EXERCISE INSTRUCTIONS — Lines holding the string "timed" in the listing below are to be copied.
= Beginning of Section =
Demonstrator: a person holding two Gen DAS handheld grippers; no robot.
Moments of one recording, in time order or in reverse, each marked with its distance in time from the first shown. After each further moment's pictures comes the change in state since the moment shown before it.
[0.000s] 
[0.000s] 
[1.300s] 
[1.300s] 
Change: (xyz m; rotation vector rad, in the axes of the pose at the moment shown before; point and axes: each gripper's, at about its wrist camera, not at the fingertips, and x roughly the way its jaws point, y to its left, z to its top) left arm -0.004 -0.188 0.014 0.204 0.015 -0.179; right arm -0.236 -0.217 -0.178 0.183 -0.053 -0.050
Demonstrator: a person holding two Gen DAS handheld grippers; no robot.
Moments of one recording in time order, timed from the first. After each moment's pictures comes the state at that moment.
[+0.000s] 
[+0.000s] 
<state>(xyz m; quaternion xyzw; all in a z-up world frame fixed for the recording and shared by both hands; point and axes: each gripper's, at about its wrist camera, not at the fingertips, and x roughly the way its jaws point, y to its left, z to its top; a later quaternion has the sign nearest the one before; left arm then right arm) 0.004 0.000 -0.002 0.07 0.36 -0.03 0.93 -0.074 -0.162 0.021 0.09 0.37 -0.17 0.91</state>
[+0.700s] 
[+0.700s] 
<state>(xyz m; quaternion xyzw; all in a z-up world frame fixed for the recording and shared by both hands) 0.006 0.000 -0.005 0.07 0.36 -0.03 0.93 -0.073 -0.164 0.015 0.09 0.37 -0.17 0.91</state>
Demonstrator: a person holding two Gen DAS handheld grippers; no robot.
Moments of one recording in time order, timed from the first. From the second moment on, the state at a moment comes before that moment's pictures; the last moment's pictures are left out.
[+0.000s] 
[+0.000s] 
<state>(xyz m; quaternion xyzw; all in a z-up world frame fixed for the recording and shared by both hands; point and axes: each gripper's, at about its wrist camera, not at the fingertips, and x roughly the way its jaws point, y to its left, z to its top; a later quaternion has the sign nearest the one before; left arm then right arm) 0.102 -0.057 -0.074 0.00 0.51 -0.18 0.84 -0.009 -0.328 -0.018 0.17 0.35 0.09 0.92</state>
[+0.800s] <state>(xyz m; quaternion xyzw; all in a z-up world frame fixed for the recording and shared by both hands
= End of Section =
TASK SOLUTION —
Moments of one recording in time order, timed from the first. After each moment's pictures comes the state at that moment.
Moments of one recording in time order, timed from the first. From the second moment on, the state at a moment comes before that moment's pictures; the last moment's pictures are left out.

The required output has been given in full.